Hierarchical Cluster Engine (HCE) project – internal architecture

Introduction


This article shows main basic principles of general internal architecture and algorithms for newcomers to help to understand better the usability advantages and potential efficiency of HCE. For project architects, system integrators, general architecture design engineers, team leaders and technical management staff this information will help to understand better the possible place and role of HCE as engine and tool in the target project, to imagine the potential goals and possible to answer on several general questions about possible integration…

The HCE as engine has core architecture that represents main feature – to construct, build and hold network cluster infrastructure based on ZMQ PPP transport protocol that lays on TCP under Linux OS and is core on system-layer.

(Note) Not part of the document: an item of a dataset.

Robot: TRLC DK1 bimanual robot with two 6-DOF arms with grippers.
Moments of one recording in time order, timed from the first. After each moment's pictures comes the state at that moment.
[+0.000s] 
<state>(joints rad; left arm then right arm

The HCE as framework has set API binding on user’s layer functionality. Common layers of architectural components can be represented as:
Architecture_general

Networking and threading


Cluster core implemented on POSIX multi-thread computation parallelism and distributed multi-host requests processing on MOM-based networking model.

Main cluster infrastructure based on different roles of nodes, separated data and admin requests handling by using two dedicated ports, asynchronous messages handling and processing based on ZMQ inproc sockets. Also is ready to be transactional and redundant.

The concrete internal threading architecture and messages routing model of HCE node instance depends on role is static and can be one of router, manager or data that is defined on start.

Messages routing of data requests messages for descent flows as well as messages collecting algorithm and reduce data processing for ascent flows depends on manager node mode – shard or replica.

Router mode


Cluster_node_router

Manager mode


Cluster_node_manager

Data mode


Cluster_node_data

Passive health checks


All kind of node roles instances doing the bidirectional heartbeating algorithm. There several types of behavior and parametrized cycling can be configured to make liveness and responsibility of nodes more strong and flexible. All timeouts and delays are configurable at start and run-time.

Dead Node Detection


If a node stops responding, it will be marked as dead for a configurable amount of time. The dead nodes will be temporarily removed from the load-balancing rotation on server node and client will enter in cycle of tries to re-connect to server node in case of it was marked as dead.